Would it help if he toned down the synth for once and left the sound of his real orchestra untampered with? Perhaps, but the second disc on the Deluxe Edition also reminds you how hands-on Hans can be in his workshop of helpers and toys: a 28-minute track dubbed his “Original Sketchbook” is essentially half an hour of him twiddling knobs to try out different noises. Turn the volume up with some headphones on and it’s surprisingly absorbing stuff – maybe even more so if you take advantage of the Deluxe Edition’s “Z+ App” to download it in DTS Headphone: X Surround Sound.
The standout track on the whole score, though, is undoubtedly Earth. A companion to that first trailer piece (disc one’s climax, What Are You Going To Do When You Are Not Saving The World?), it’s an astonishingly delicate version of the main tune, a piano-led track that sounds almost like Chariots Of Fire mixed with more than a dash of quaint guitar and synth-ed celesta. Those troublesome drums, meanwhile, are relegated from clashing noises to subtle background beats.

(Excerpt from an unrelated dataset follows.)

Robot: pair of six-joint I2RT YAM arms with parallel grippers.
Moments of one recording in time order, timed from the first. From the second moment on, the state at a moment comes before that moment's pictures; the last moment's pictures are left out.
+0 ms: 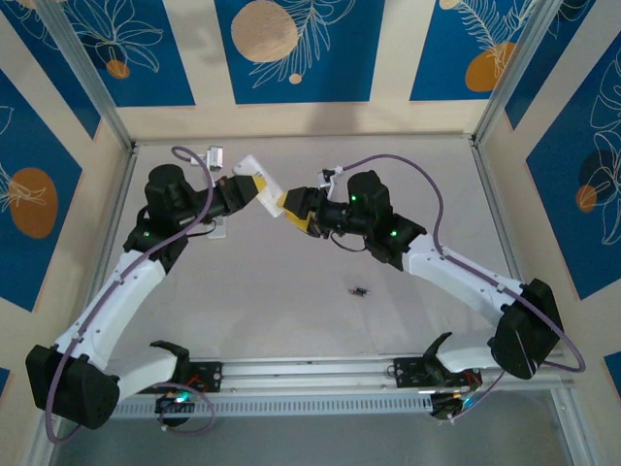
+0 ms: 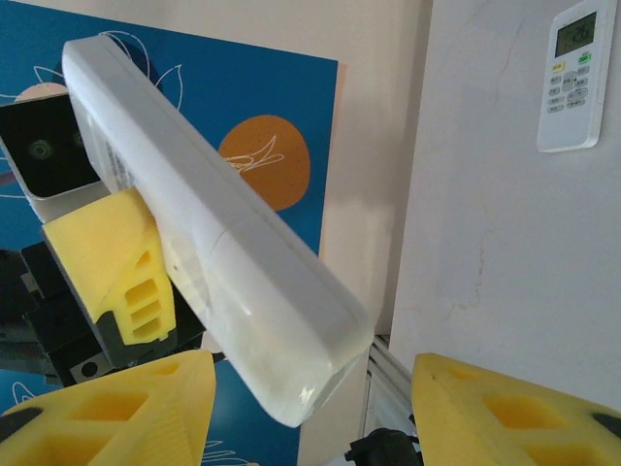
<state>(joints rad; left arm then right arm) -0.32 1.11 1.00 -0.04 0.69 -0.86 0.73 1.33 1.05 0.06 -0.47 1.28</state>
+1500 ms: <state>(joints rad) -0.25 1.04 0.88 -0.07 0.62 -0.92 0.62 1.42 0.89 -0.12 -0.38 0.97</state>
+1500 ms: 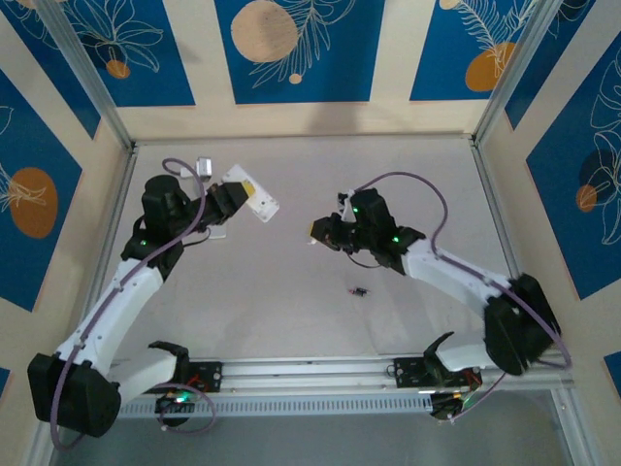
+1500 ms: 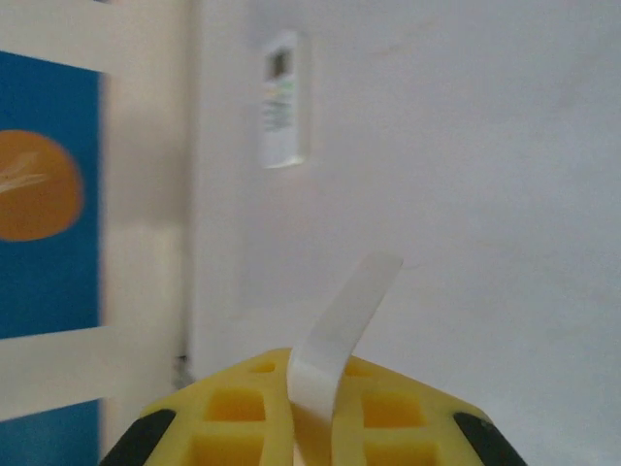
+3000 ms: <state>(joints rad) -0.34 1.01 0.78 -0.15 0.59 -0.86 0.92 1.48 1.07 0.01 -0.12 -0.08</state>
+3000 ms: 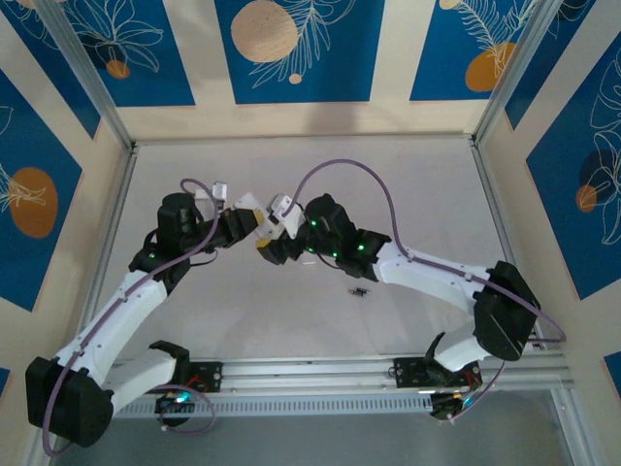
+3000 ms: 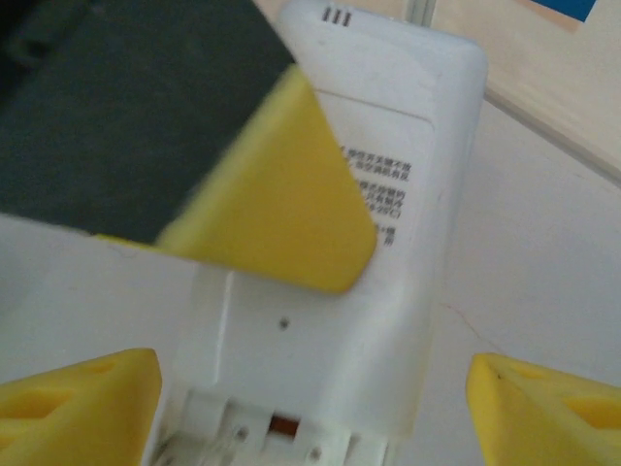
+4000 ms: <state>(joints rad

It’s a glorious demonstration of just how emotional Zimmer’s Man Of Steel theme is; like Christopher Reeve’s face supposedly inserted into a single frame, it’s a glimpse of John Williams streamed through a digital lens. There’s even a hint of Krypton’s theme in the music’s long sustained suspensions.
In the cinema, Superman’s new bombastic sound doesn’t always impress but listen carefully (in DTS-branded surround sound) and there is greatness to be found in Zimmer’s latest work. It’s the definitive example of what’s best and worst about Hans’ prolific output. At times, Man Of Steel’s score isn’t a BRRRMMM; it’s plain beautiful. After all, who needs 12 drummers when you can have five simple notes?